» WHAT THE TASK ASKS
Copying exactly, give the lines in the material below from the one with "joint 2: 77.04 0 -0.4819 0" to the one with "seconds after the", ends included, and nothing besides.

·····

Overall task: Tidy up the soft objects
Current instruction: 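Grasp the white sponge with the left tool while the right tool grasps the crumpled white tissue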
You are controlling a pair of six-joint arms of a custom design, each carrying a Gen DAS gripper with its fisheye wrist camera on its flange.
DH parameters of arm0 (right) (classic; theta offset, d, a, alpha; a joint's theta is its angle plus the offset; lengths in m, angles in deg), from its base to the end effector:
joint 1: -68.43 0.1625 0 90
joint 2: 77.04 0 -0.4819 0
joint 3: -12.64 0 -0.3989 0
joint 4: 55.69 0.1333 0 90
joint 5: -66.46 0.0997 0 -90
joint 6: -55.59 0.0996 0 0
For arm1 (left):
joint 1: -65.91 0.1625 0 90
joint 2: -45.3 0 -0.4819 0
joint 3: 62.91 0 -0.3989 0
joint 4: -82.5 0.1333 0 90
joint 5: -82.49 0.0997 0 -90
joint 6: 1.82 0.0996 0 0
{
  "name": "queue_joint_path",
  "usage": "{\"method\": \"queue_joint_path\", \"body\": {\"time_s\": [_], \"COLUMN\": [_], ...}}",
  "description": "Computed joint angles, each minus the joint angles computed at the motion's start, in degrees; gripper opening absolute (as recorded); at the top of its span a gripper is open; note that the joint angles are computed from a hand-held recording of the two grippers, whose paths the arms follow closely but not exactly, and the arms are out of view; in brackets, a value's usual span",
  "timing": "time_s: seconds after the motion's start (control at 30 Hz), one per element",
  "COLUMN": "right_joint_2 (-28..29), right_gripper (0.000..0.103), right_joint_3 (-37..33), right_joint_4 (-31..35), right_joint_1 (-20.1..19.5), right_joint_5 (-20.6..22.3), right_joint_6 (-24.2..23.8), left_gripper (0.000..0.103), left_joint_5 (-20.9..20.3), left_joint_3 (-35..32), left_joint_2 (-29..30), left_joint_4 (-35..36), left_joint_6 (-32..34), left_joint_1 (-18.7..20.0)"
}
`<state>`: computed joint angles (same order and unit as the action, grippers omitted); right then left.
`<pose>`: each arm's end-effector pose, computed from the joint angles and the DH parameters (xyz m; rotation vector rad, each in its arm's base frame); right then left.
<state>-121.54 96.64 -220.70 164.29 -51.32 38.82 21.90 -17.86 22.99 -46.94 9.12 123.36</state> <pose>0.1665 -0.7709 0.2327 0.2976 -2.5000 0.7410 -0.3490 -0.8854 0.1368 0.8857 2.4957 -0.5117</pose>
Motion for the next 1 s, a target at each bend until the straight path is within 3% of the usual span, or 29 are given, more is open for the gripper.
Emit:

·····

» RESULT BELOW
joint 2: 77.04 0 -0.4819 0
joint 3: -12.64 0 -0.3989 0
joint 4: 55.69 0.1333 0 90
joint 5: -66.46 0.0997 0 -90
joint 6: -55.59 0.0996 0 0
For arm1 (left):
joint 1: -65.91 0.1625 0 90
joint 2: -45.3 0 -0.4819 0
joint 3: 62.91 0 -0.3989 0
joint 4: -82.5 0.1333 0 90
joint 5: -82.49 0.0997 0 -90
joint 6: 1.82 0.0996 0 0
{
  "name": "queue_joint_path",
  "usage": "{\"method\": \"queue_joint_path\", \"body\": {\"time_s\": [_], \"COLUMN\": [_], ...}}",
  "description": "Computed joint angles, each minus the joint angles computed at the motion's start, in degrees; gripper opening absolute (as recorded); at the top of its span a gripper is open; note that the joint angles are computed from a hand-held recording of the two grippers, whose paths the arms follow closely but not exactly, and the arms are out of view; in brackets, a value's usual span",
  "timing": "time_s: seconds after the motion's start (control at 30 Hz), one per element",

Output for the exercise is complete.